Objective: The authors investigated the clinical feasibility and the outcome for patients of a program designed as an alternative to acute hospitalization.
Method: This was a random-design study comparing a conventional inpatient program for urban, poor, severely ill voluntary patients who usually require hospitalization to an alternative experimental program consisting of a day hospital linked to a crisis residence. Patients were assessed with standardized measures of symptoms, functioning, social adjustment, quality of life, and satisfaction with clinical services upon admission to the study, at discharge from the index admission, and at follow-ups 2, 5, and 10 months after discharge.

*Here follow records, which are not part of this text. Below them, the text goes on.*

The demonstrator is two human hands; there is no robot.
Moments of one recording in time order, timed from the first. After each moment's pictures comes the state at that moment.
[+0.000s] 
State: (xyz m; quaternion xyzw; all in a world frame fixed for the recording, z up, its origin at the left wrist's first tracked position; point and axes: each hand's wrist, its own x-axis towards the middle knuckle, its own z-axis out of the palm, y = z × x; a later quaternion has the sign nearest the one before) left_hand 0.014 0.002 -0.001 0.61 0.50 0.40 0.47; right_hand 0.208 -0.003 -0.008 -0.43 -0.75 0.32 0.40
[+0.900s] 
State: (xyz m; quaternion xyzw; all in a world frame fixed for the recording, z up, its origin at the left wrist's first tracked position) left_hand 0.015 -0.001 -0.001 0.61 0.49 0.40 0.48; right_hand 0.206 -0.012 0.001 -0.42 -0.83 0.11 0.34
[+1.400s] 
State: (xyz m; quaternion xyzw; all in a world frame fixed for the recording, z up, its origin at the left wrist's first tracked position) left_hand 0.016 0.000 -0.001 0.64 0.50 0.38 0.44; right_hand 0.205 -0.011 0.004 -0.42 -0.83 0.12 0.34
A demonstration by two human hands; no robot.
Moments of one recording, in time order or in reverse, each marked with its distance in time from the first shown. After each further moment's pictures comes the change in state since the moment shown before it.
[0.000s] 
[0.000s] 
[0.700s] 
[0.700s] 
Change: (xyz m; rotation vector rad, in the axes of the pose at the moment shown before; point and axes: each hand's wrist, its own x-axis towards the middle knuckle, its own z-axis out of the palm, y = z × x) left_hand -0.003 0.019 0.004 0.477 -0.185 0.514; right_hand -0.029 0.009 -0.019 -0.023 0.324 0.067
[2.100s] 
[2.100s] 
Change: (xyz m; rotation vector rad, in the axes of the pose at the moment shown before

Results: One hundred ninety-seven patients were enrolled in the 2-year research program and followed for 10 months. Of the voluntary patients who would have been admitted to the hospital, 83% were appropriate for the experimental program. The clinical, functional, social adjustment, quality of life, and satisfaction outcome measures were not statistically different for the patients in the two treatment conditions; however, there was a slightly more positive effect of the experimental program on measures of symptoms, overall functioning, and social functioning.
Conclusions: The experimental condition, a combined day hospital/crisis respite community residence, seems to have had the same treatment effectiveness as acute hospital care for urban, poor, acutely ill voluntary patients with severe mental illness.